OpenAI opened a partner program that lets security vendors build its models into their products. The company named CrowdStrike, Sophos and Fortinet among partners that can integrate the models. Separately, OpenAI said it had agreed cyber partnerships with several governments and would work with critical infrastructure operators. The firm also noted that its benchmark figures came from its own testing and that testing on real-world fixes was continuing.
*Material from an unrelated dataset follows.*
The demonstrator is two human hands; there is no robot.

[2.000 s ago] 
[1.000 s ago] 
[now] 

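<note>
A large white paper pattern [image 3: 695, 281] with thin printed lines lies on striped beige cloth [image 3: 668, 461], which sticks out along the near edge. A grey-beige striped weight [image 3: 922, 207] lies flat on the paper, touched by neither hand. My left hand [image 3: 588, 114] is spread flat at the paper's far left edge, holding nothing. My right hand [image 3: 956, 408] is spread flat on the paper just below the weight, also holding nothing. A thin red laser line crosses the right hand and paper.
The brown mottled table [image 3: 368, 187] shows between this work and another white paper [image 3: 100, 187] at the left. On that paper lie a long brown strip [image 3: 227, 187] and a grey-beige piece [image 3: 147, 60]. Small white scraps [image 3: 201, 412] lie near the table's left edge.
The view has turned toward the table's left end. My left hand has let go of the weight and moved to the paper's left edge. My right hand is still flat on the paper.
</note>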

What this means for security teams, open-source maintainers, and adversaries

  • Security teams and technologists: Organizations that gain access to GPT-5.5-Cyber and Codex Security stand to accelerate the conversion of vulnerability findings into proposed fixes, leveraging automated scanning and patch generation for human review. However, OpenAI’s restricted-release and monitoring approach means broad access will be limited while the company manages the model’s offensive capabilities.
  • Open-source maintainers and funded researchers: Patch the Planet offers a direct channel of funding and tooling aimed at reducing the maintenance burden for widely used projects; more than 30 projects, including cURL, Go and Python, have already enrolled to receive help turning findings into fixes.
  • Adversaries and threat actors: OpenAI emphasized the defensive intent and controls around release, explicitly citing the model’s gains in exploit and PoC generation as reasons to gate access. The company framed its work as an effort to deliver defensive tools to organizations "before attackers gain the same edge."
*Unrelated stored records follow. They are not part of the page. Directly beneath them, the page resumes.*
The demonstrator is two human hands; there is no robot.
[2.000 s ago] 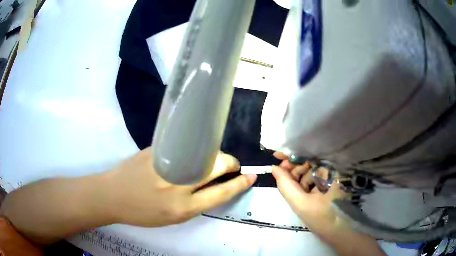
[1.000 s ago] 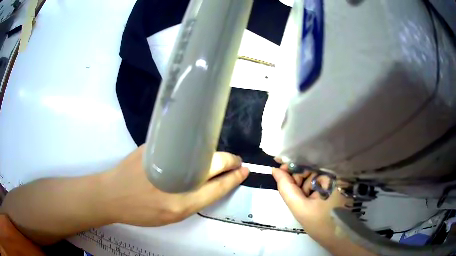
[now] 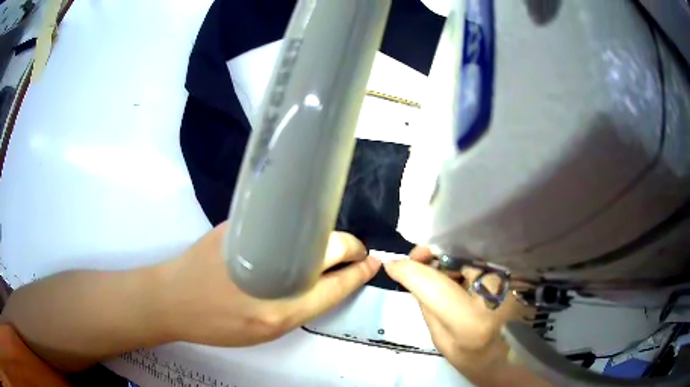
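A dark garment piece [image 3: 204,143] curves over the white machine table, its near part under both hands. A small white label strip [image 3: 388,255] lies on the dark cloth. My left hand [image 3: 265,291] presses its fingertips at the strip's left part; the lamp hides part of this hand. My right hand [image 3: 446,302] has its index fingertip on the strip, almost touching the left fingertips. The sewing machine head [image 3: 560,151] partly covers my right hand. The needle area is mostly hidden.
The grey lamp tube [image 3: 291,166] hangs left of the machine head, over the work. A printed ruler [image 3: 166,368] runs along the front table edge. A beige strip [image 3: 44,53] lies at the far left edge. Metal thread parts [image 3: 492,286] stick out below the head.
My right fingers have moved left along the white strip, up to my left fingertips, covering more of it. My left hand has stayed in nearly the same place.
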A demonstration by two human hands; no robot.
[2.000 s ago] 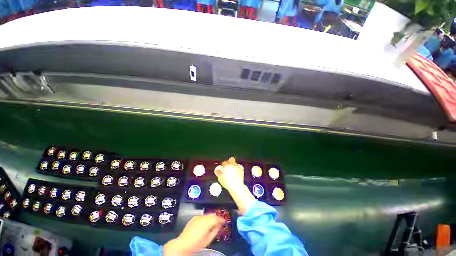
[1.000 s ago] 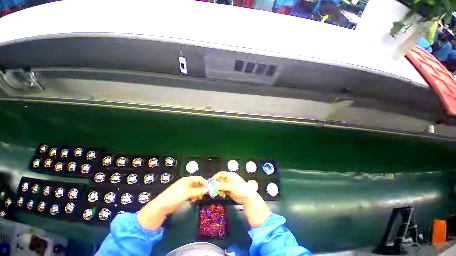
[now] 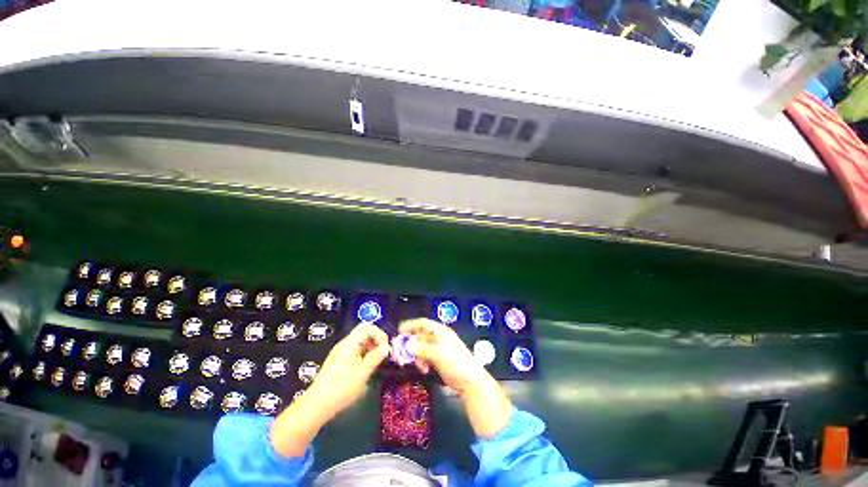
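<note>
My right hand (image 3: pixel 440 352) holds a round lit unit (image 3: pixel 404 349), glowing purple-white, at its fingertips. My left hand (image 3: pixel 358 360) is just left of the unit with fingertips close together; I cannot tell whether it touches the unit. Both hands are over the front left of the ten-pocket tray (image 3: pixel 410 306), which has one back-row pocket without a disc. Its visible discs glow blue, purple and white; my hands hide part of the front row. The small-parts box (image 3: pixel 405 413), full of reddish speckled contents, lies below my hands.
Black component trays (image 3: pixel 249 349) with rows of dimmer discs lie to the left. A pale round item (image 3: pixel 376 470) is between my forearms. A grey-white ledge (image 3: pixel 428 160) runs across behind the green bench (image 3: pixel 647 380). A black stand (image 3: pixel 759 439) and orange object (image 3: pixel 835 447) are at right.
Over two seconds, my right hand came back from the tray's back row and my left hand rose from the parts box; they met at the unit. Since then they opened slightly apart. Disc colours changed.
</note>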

OpenAI’s announcements present a software-security strategy as much about deployment controls as about capability: build stronger, faster patching tools, but limit distribution and monitor use because the same model skills that speed fixes can also speed offensive work. The firm’s own testing underpins the performance claims and the ongoing rollout — and a rival lab, Anthropic, launched a comparable bug-fixing program called Project Glasswing in April.

Whether restricted releases, partner integrations, and funded maintenance initiatives will shift the balance toward faster remediation at scale remains the immediate question open in the record OpenAI has supplied: the company says testing on real-world fixes is continuing, and its next steps will be watched closely by the defenders, maintainers and governments it has invited into the program.